---- Information shown

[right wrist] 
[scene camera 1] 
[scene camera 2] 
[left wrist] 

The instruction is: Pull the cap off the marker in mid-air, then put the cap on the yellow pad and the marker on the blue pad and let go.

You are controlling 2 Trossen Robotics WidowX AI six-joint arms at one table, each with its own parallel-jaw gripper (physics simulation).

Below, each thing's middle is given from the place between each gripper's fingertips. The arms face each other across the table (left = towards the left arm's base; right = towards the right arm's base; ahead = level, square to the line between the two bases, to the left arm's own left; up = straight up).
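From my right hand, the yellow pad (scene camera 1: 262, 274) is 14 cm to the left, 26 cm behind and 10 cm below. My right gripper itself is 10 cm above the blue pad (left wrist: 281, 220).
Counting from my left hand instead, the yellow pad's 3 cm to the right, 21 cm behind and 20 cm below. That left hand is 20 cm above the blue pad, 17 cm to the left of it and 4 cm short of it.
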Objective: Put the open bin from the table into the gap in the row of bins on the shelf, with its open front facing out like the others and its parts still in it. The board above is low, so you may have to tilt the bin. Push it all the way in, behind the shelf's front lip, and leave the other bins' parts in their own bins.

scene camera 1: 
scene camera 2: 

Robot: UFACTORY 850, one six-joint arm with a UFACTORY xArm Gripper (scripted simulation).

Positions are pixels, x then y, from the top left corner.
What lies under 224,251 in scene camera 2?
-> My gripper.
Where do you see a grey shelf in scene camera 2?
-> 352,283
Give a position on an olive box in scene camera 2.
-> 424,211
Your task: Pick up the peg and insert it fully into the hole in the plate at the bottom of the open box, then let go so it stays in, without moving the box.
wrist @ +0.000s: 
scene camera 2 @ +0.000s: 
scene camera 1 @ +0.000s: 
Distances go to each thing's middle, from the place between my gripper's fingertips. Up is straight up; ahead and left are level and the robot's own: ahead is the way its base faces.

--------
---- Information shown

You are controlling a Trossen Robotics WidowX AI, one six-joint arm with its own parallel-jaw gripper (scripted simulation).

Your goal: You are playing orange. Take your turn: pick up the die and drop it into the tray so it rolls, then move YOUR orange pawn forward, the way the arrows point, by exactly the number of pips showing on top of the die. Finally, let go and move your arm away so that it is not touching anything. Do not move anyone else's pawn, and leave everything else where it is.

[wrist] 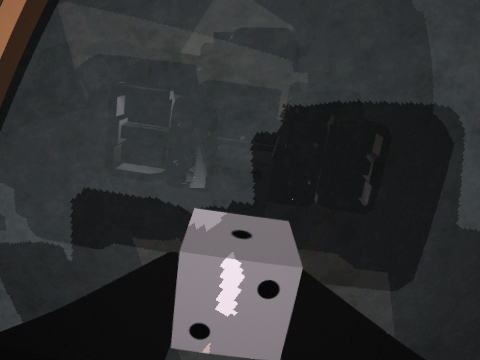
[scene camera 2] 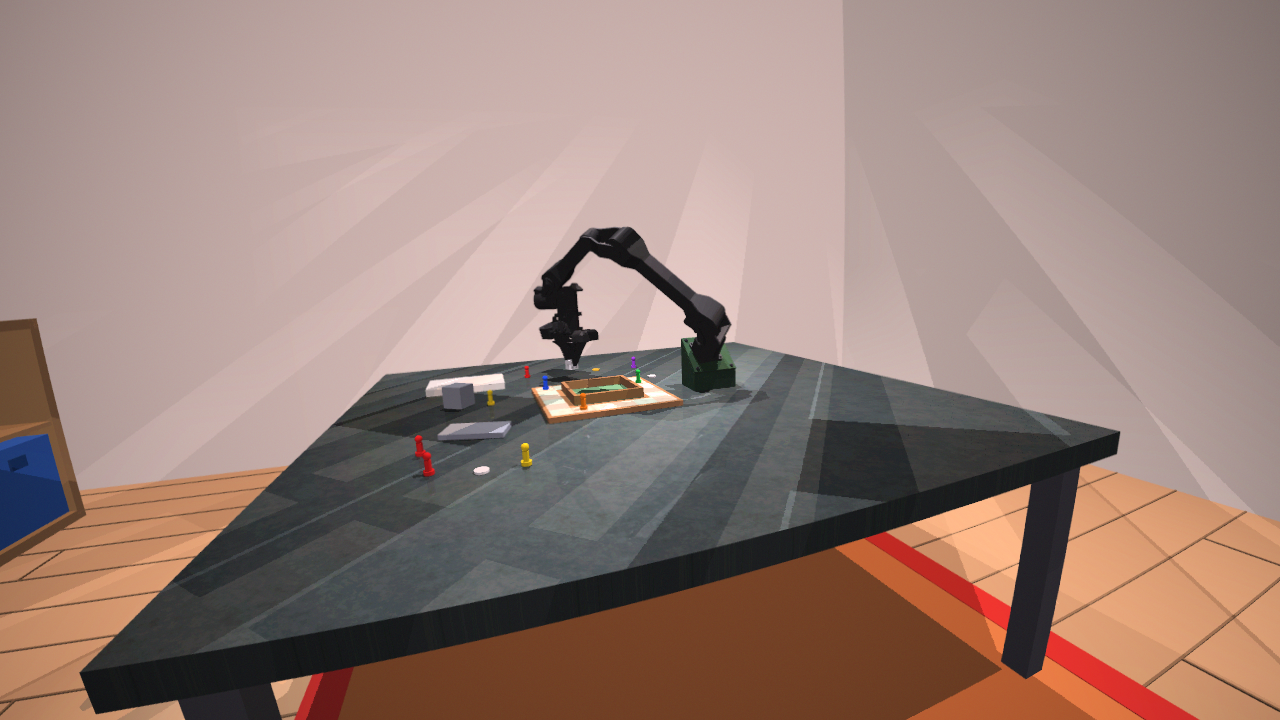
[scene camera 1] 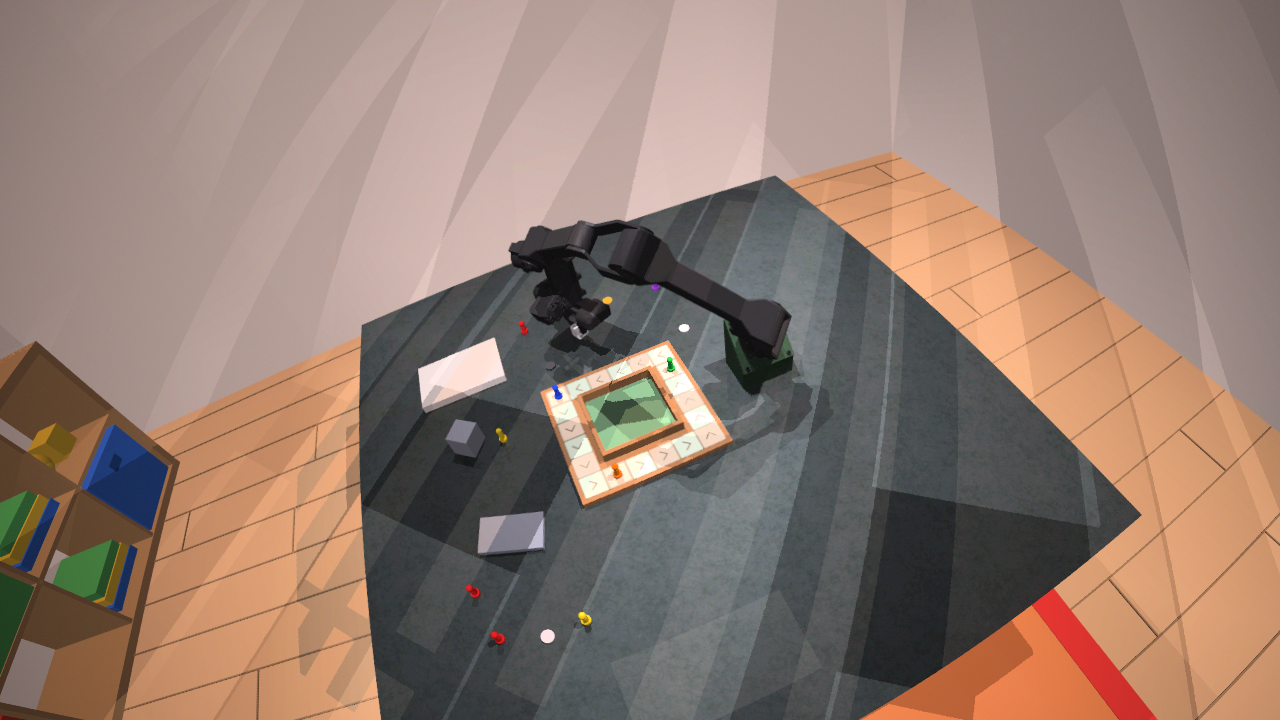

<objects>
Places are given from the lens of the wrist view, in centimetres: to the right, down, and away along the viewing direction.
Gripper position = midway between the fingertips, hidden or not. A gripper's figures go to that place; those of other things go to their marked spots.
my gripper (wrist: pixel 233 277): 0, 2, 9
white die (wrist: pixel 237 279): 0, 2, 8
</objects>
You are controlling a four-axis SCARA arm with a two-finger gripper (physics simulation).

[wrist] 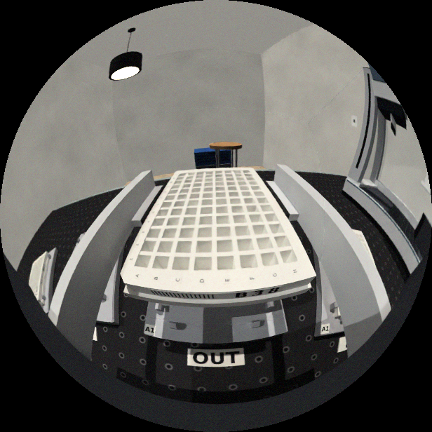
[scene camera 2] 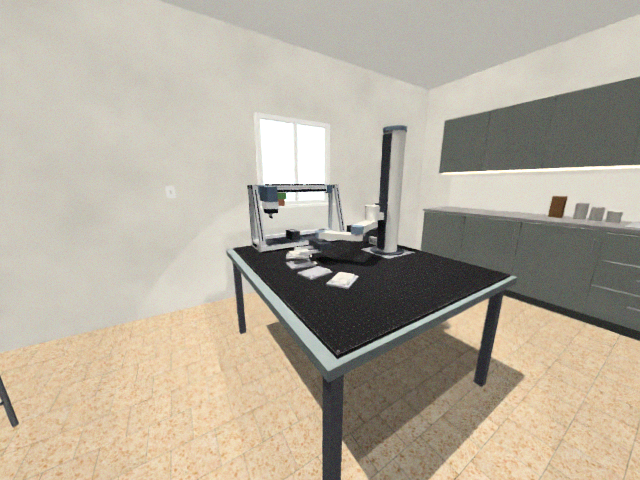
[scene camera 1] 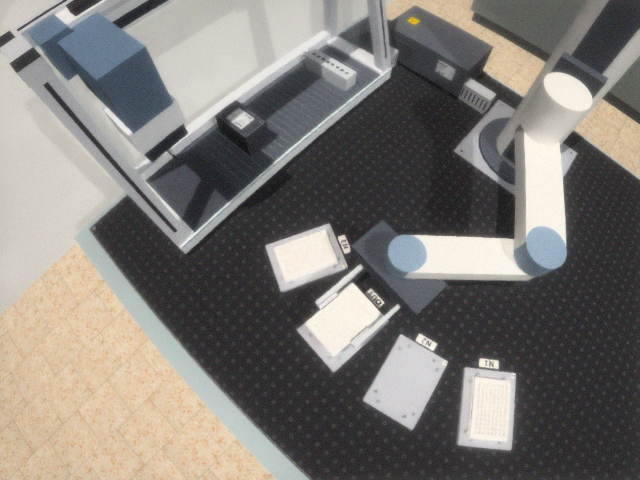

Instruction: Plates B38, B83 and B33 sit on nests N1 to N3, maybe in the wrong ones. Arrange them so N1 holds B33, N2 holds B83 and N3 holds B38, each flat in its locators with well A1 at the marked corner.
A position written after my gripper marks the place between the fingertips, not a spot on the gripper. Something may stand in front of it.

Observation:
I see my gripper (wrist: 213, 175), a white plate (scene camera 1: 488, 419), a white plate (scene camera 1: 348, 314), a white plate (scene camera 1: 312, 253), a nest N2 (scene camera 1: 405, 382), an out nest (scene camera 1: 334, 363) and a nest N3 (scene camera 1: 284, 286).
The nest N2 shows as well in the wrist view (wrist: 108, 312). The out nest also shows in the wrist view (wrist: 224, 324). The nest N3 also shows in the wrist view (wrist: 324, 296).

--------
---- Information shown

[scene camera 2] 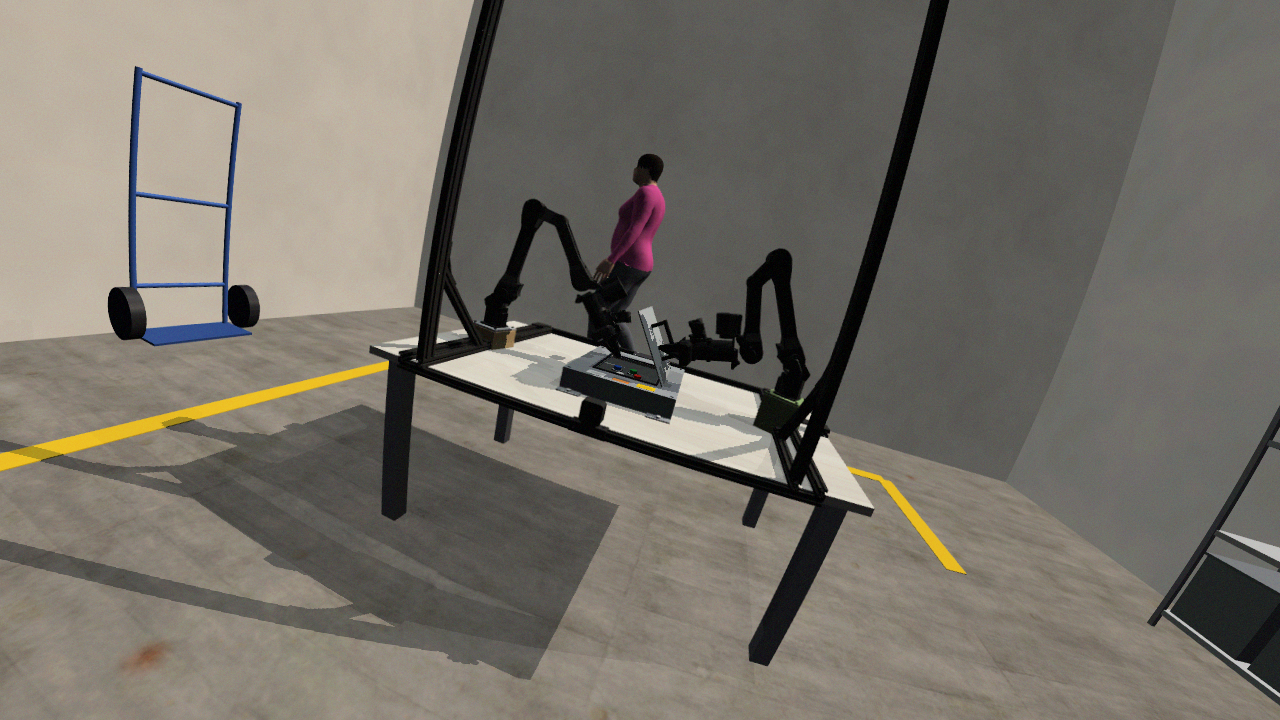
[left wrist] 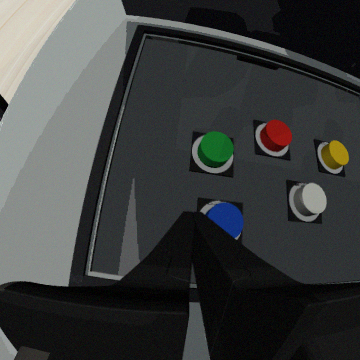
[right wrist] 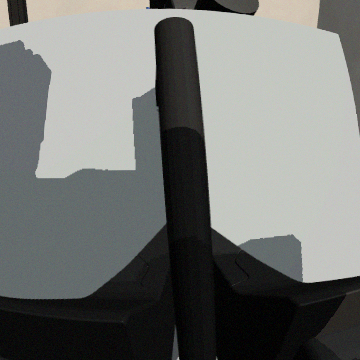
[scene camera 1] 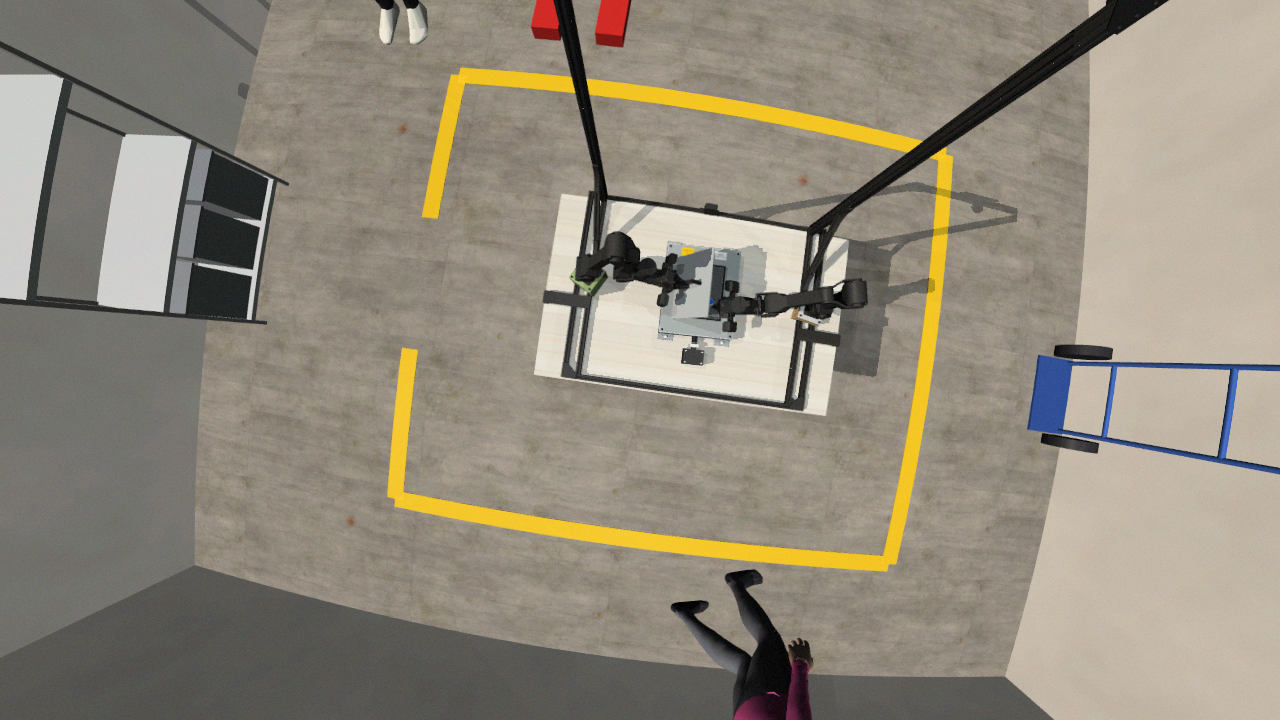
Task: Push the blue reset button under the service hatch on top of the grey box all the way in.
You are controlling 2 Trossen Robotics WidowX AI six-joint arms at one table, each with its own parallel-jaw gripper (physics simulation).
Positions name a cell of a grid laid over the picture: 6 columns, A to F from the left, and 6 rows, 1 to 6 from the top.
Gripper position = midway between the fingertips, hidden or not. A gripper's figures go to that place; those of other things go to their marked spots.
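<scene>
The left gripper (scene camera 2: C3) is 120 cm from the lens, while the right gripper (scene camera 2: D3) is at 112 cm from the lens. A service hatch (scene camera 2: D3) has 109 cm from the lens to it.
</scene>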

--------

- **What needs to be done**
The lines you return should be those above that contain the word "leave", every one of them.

- **Written solution**
Objective: Put the open bin from the table into the gap in the row of bins on the shelf, with its open front facing out like the others and its parts still in it. The board above is low, so you may have to tilt the bin. Push it all the way in, behind the shelf's front lip, and leave the other bins' parts in their own bins.
Your goal: You are playing orange. Take your turn: pick up the die and drop it into the tray so it rolls, then move YOUR orange pawn forward, the way the arrows point, by exactly the number of pips showing on top of the die. Finally, let go and move your arm away so that it is not touching anything. Do not move anyone else's pawn, and leave everything else where it is.

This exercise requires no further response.